-- GOAL OF THE EXERCISE --
Restate the material verbatim, every line included.

-- SUPPLIED RECORDS --
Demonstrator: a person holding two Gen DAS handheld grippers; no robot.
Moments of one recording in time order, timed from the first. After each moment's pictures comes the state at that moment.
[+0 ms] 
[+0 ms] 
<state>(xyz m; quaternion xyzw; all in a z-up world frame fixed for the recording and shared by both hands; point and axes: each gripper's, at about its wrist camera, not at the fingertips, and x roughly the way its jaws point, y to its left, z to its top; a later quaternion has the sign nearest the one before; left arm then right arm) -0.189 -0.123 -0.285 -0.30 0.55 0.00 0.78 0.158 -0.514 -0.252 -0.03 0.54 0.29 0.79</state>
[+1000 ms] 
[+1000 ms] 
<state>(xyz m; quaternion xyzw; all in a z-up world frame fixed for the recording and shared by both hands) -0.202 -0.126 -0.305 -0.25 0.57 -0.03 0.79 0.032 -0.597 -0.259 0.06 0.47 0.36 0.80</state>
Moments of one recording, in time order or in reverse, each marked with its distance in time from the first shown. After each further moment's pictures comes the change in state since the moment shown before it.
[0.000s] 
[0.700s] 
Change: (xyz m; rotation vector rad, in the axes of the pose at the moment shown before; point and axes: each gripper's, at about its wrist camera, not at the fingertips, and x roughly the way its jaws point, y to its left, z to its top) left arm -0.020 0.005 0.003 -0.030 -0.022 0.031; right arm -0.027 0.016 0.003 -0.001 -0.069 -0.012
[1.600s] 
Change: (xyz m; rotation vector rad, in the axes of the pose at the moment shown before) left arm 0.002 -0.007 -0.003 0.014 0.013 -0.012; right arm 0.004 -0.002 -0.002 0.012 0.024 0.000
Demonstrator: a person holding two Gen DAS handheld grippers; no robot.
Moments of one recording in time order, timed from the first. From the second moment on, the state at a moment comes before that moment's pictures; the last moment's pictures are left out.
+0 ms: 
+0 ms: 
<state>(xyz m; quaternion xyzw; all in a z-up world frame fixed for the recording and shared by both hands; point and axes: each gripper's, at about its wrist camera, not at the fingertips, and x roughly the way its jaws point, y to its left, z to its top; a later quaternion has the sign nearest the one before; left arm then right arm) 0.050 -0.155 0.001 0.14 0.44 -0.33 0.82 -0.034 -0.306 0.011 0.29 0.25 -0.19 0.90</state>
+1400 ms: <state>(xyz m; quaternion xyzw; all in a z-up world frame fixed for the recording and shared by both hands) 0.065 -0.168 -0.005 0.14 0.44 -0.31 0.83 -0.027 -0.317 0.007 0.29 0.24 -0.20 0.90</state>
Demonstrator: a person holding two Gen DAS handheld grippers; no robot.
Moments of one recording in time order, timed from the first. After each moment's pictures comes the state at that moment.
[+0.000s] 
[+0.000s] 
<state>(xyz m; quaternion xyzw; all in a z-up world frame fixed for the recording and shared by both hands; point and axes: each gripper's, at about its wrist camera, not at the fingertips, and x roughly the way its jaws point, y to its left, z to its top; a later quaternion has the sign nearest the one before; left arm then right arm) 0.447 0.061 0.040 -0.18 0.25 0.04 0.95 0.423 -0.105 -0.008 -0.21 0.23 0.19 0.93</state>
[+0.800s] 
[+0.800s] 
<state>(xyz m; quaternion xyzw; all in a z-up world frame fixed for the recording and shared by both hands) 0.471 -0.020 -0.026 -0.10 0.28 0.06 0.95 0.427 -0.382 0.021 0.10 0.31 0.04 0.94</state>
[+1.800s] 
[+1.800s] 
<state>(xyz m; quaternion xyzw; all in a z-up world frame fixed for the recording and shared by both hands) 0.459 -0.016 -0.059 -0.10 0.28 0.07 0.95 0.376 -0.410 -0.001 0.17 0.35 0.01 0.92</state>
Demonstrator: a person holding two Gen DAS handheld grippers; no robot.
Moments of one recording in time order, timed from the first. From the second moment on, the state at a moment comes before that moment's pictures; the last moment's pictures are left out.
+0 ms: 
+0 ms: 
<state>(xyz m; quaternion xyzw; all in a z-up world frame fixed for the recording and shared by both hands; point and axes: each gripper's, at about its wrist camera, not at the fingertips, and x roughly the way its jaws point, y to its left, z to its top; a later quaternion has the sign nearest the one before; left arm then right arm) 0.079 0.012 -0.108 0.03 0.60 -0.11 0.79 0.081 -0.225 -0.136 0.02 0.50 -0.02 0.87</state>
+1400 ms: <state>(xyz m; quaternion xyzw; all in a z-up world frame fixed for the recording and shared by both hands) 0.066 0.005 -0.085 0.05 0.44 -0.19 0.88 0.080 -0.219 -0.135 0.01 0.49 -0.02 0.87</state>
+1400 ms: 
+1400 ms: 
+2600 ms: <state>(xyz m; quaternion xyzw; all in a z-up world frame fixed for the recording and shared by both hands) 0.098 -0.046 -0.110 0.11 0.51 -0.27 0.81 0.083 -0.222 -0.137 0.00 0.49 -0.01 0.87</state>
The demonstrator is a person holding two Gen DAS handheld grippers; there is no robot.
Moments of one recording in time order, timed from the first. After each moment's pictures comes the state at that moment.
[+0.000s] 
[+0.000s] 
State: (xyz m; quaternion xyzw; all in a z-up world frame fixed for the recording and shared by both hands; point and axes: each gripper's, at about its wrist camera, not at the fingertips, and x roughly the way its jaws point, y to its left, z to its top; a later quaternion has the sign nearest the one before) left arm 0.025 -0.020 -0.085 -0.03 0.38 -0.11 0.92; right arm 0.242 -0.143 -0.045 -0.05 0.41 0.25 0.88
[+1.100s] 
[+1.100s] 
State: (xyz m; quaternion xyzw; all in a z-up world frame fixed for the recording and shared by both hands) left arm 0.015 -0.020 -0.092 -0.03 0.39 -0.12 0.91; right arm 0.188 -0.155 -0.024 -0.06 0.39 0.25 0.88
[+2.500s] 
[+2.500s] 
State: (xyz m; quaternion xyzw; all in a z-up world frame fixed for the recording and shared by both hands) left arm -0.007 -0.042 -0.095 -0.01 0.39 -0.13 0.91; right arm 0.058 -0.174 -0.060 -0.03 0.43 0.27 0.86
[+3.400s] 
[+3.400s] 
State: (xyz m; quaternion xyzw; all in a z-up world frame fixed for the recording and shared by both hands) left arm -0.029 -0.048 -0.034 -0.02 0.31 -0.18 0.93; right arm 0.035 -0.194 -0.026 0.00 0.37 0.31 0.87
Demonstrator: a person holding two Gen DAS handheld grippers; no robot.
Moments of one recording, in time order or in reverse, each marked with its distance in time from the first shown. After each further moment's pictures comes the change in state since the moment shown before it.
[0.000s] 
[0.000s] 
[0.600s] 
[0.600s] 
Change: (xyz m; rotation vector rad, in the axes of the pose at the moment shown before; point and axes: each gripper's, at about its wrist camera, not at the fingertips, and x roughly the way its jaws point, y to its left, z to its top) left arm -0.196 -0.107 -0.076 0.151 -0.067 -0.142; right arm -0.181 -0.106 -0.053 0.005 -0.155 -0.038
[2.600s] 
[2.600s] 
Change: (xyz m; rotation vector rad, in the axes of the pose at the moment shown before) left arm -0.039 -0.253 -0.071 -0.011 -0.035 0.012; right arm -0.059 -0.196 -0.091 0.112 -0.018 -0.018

-- SOLUTION FOR THIS TASK --
Demonstrator: a person holding two Gen DAS handheld grippers; no robot.
Moments of one recording in time order, timed from the first. After each moment's pictures comes the state at that moment.
[+0 ms] 
[+0 ms] 
<state>(xyz m; quaternion xyzw; all in a z-up world frame fixed for the recording and shared by both hands; point and axes: each gripper's, at about its wrist camera, not at the fingertips, and x roughly the way its jaws point, y to its left, z to its top; a later quaternion has the sign nearest the one before; left arm then right arm) -0.189 -0.123 -0.285 -0.30 0.55 0.00 0.78 0.158 -0.514 -0.252 -0.03 0.54 0.29 0.79</state>
[+1000 ms] 
[+1000 ms] 
<state>(xyz m; quaternion xyzw; all in a z-up world frame fixed for the recording and shared by both hands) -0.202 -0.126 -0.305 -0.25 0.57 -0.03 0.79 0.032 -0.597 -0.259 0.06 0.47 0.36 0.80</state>
Moments of one recording, in time order or in reverse, each marked with its distance in time from the first shown. After each further moment's pictures comes the change in state since the moment shown before it.
[0.000s] 
[0.700s] 
Change: (xyz m; rotation vector rad, in the axes of the pose at the moment shown before; point and axes: each gripper's, at about its wrist camera, not at the fingertips, and x roughly the way its jaws point, y to its left, z to its top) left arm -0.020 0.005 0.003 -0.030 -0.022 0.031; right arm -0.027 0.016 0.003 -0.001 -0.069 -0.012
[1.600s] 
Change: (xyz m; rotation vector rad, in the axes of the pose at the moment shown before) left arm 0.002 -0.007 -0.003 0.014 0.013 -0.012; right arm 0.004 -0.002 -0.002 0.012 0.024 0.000
Demonstrator: a person holding two Gen DAS handheld grippers; no robot.
Moments of one recording in time order, timed from the first. From the second moment on, the state at a moment comes before that moment's pictures; the last moment's pictures are left out.
+0 ms: 
+0 ms: 
<state>(xyz m; quaternion xyzw; all in a z-up world frame fixed for the recording and shared by both hands; point and axes: each gripper's, at about its wrist camera, not at the fingertips, and x roughly the way its jaws point, y to its left, z to its top; a later quaternion has the sign nearest the one before; left arm then right arm) 0.050 -0.155 0.001 0.14 0.44 -0.33 0.82 -0.034 -0.306 0.011 0.29 0.25 -0.19 0.90</state>
+1400 ms: <state>(xyz m; quaternion xyzw; all in a z-up world frame fixed for the recording and shared by both hands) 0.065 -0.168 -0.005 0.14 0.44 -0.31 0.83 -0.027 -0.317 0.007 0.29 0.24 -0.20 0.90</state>
Demonstrator: a person holding two Gen DAS handheld grippers; no robot.
Moments of one recording in time order, timed from the first. After each moment's pictures comes the state at that moment.
[+0.000s] 
[+0.000s] 
<state>(xyz m; quaternion xyzw; all in a z-up world frame fixed for the recording and shared by both hands; point and axes: each gripper's, at about its wrist camera, not at the fingertips, and x roughly the way its jaws point, y to its left, z to its top; a later quaternion has the sign nearest the one before; left arm then right arm) 0.447 0.061 0.040 -0.18 0.25 0.04 0.95 0.423 -0.105 -0.008 -0.21 0.23 0.19 0.93</state>
[+0.800s] 
[+0.800s] 
<state>(xyz m; quaternion xyzw; all in a z-up world frame fixed for the recording and shared by both hands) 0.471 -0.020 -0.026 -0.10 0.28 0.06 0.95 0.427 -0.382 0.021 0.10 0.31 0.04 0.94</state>
[+1.800s] 
[+1.800s] 
<state>(xyz m; quaternion xyzw; all in a z-up world frame fixed for the recording and shared by both hands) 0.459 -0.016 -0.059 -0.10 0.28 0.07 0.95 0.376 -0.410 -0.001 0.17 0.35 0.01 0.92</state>
Demonstrator: a person holding two Gen DAS handheld grippers; no robot.
Moments of one recording in time order, timed from the first. From the second moment on, the state at a moment comes before that moment's pictures; the last moment's pictures are left out.
+0 ms: 
+0 ms: 
<state>(xyz m; quaternion xyzw; all in a z-up world frame fixed for the recording and shared by both hands; point and axes: each gripper's, at about its wrist camera, not at the fingertips, and x roughly the way its jaws point, y to its left, z to its top; a later quaternion has the sign nearest the one before; left arm then right arm) 0.079 0.012 -0.108 0.03 0.60 -0.11 0.79 0.081 -0.225 -0.136 0.02 0.50 -0.02 0.87</state>
+1400 ms: <state>(xyz m; quaternion xyzw; all in a z-up world frame fixed for the recording and shared by both hands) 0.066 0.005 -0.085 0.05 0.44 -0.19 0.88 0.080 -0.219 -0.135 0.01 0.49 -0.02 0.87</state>
+1400 ms: 
+1400 ms: 
+2600 ms: <state>(xyz m; quaternion xyzw; all in a z-up world frame fixed for the recording and shared by both hands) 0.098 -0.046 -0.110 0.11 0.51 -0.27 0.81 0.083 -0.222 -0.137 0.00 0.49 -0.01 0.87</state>
The demonstrator is a person holding two Gen DAS handheld grippers; there is no robot.
Moments of one recording in time order, timed from the first. After each moment's pictures comes the state at that moment.
[+0.000s] 
[+0.000s] 
State: (xyz m; quaternion xyzw; all in a z-up world frame fixed for the recording and shared by both hands; point and axes: each gripper's, at about its wrist camera, not at the fingertips, and x roughly the way its jaws point, y to its left, z to its top; a later quaternion has the sign nearest the one before) left arm 0.025 -0.020 -0.085 -0.03 0.38 -0.11 0.92; right arm 0.242 -0.143 -0.045 -0.05 0.41 0.25 0.88
[+1.100s] 
[+1.100s] 
State: (xyz m; quaternion xyzw; all in a z-up world frame fixed for the recording and shared by both hands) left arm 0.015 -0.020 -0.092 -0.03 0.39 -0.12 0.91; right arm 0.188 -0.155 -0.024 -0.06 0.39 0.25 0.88
[+2.500s] 
[+2.500s] 
State: (xyz m; quaternion xyzw; all in a z-up world frame fixed for the recording and shared by both hands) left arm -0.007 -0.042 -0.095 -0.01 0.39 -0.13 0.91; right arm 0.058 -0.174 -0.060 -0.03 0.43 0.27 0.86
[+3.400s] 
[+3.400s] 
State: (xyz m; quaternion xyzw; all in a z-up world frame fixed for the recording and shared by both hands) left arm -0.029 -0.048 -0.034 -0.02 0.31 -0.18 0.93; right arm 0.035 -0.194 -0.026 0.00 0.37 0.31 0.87
Demonstrator: a person holding two Gen DAS handheld grippers; no robot.
Moments of one recording, in time order or in reverse, each marked with its distance in time from the first shown. After each further moment's pictures comes the change in state since the moment shown before it.
[0.000s] 
[0.000s] 
[0.600s] 
[0.600s] 
Change: (xyz m; rotation vector rad, in the axes of the pose at the moment shown before; point and axes: each gripper's, at about its wrist camera, not at the fingertips, and x roughly the way its jaws point, y to its left, z to its top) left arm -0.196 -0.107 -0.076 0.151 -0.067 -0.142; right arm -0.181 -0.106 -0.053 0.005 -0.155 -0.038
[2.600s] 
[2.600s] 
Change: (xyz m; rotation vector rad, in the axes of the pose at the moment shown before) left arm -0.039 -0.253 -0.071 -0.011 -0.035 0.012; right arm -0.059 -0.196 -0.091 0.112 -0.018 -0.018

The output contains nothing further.